An Exquisite Hand Colored Engraving of a Bird of Paradise by the Renown French Artist Jacques Barraband


Jacques Barraband (1767-1809)
La Pie de Paradis, vue par devant no 20
De L’Imprimerie des Langlois
Engraving with original hand color 
Paper size: 21 x 29 inches
Framed: 32 x 42 1/2 inches
Lower left: Barraband pinx
Lower right: Peree sculp
$12,000
  
Jacques Barraband's watercolors and engravings of birds are masterpieces of French ornithological illustration.  Most of his stunning portraits were done for the distinguished ornithologist Francois Levaillant, who commissioned the artist to illustrate his landmark works on African ornithology, including the lavish and striking Histoire Naturelle des Perroquets.  Images of African birds were popular in early 19th-century France both for their exoticism and for the interest in Africa that Napoleon's campaigns were generating.  The collaboration of Levaillant and Barraband represented a departure from previous ornithological texts in its emphasis on beauty and luxury, with sumptuously colored and flawlessly rendered birds. 

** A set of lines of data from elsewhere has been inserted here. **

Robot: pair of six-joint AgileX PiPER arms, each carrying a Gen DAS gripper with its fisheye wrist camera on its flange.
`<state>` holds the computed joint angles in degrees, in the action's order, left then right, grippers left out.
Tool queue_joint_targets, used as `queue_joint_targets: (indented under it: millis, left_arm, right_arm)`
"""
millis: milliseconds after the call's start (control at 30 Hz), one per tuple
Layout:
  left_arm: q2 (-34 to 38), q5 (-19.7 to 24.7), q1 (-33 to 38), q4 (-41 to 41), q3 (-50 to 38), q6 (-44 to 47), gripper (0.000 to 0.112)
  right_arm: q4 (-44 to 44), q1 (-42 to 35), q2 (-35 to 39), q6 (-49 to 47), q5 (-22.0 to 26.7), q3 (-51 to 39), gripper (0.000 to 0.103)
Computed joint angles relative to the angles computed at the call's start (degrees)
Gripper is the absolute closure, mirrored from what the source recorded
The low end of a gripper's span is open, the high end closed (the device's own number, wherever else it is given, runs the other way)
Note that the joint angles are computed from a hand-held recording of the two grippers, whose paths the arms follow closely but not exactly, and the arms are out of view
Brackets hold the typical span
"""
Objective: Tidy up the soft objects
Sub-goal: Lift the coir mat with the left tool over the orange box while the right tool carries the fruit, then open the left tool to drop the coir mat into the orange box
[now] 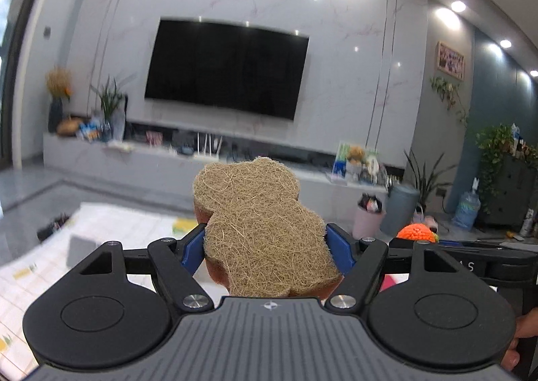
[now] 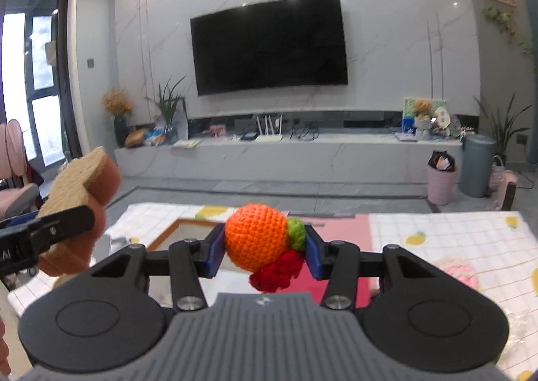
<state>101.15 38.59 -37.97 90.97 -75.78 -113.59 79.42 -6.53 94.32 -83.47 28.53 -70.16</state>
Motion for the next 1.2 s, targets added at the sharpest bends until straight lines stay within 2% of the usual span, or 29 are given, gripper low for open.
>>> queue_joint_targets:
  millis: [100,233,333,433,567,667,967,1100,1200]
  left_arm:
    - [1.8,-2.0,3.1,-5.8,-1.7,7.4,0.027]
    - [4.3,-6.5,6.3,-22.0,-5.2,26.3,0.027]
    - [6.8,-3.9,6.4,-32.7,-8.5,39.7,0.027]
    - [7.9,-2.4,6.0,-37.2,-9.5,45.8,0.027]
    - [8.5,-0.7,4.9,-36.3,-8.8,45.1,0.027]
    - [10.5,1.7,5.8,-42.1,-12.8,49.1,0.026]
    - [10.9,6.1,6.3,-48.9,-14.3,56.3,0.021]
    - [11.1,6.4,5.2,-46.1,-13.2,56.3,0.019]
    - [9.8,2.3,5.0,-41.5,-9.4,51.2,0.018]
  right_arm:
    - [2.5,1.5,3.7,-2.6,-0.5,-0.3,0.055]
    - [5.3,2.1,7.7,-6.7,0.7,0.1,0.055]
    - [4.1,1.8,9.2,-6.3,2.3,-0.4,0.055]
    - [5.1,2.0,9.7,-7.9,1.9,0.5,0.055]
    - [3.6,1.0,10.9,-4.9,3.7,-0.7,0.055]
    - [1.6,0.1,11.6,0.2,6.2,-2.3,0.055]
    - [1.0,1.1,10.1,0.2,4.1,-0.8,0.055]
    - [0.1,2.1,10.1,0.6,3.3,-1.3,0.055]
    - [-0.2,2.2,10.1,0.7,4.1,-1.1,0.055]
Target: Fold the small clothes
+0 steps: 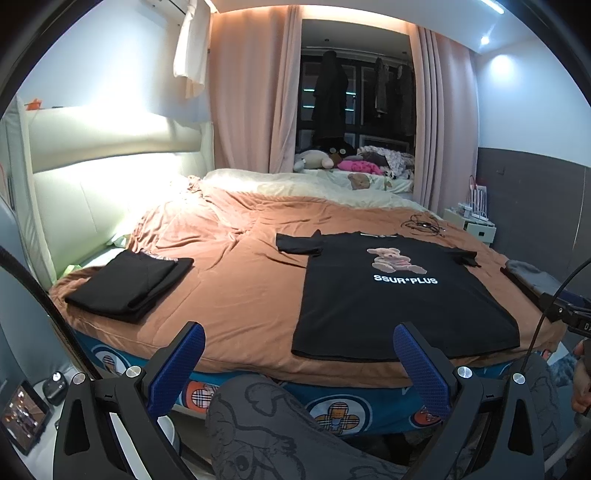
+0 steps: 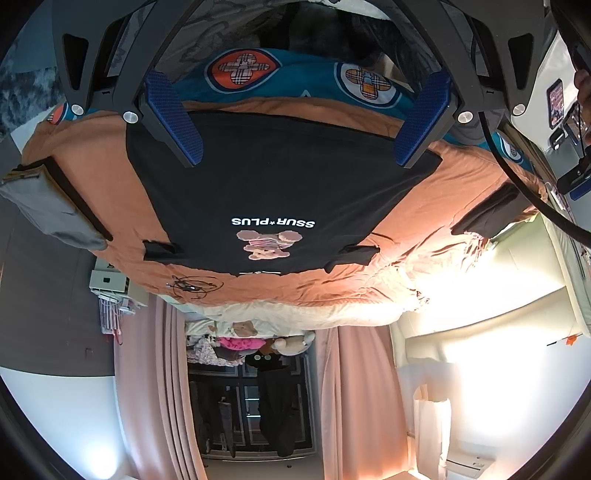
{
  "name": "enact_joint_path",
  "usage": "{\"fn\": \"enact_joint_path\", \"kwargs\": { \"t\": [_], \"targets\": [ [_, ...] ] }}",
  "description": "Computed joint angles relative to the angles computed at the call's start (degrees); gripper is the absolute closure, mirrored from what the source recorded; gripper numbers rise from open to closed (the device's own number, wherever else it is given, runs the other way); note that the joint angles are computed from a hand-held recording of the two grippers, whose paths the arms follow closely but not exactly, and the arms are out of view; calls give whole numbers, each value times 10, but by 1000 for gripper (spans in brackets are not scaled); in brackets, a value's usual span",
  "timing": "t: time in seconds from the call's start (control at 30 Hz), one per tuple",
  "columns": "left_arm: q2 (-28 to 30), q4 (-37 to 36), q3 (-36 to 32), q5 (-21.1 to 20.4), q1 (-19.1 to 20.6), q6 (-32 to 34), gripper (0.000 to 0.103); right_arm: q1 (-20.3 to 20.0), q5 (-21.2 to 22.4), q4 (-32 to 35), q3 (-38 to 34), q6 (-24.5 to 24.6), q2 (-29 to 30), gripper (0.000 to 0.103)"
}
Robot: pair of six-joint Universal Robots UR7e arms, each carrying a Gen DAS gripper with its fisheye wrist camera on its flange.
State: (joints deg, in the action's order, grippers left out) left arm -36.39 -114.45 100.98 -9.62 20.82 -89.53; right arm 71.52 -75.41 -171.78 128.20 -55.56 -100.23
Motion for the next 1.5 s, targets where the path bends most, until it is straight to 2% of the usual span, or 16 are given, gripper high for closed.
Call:
{"fn": "enact_joint_path", "kwargs": {
  "t": [0.27,1.5],
  "targets": [
    [11,-57,-1,-2,0,55,0,-5,7,-4,4,2,-3,0],
    [12,-98,12,1,-8,79,0,-6,2,-18,20,-2,-19,0]
  ]
}}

The project was a massive undertaking, which required over 300 finished watercolors. Apart from their undoubted beauty, they display a scientific accuracy that few ornithological artists have matched since.  Still, the meticulous hand-colored engravings in Levaillant's publications could not match the delicate modulations of tone and color, the fine lines and perfect draftsmanship of Barraband's original watercolors, which are exceptional in their richness and tonal variation.  Each feather is described by dozens of parallel lines, providing remarkable detail and naturalistically textured color. 

The key to Barraband's renown was his success as an illustrator of luxurious bird books.  In addition to illustrating Francois Levaillant’s Histoire naturelle des perroquets (1801-05), Barraband also executed the original watercolors for the ornithologist’s Histoire naturelle des oiseaux de paradis (Birds of Paradise, 1801-06). 

Barraband had studied under Joseph Malaine and afterwards worked as a draftsman in the Gobelin tapestry works.  He painted porcelains that were exhibited at the Paris Salons from 1798 through 1806, and records at Sevres show that he supplied drawings to the factory there in 1806.  He also decorated the dining-room in Napoleon's chateau at St. Cloud., but his work for Francois Levaillant was without doubt the climax of his career.  His drawings for Levaillant's splendid works placed him at the forefront of French ornithological artists at the beginning of the 19th century.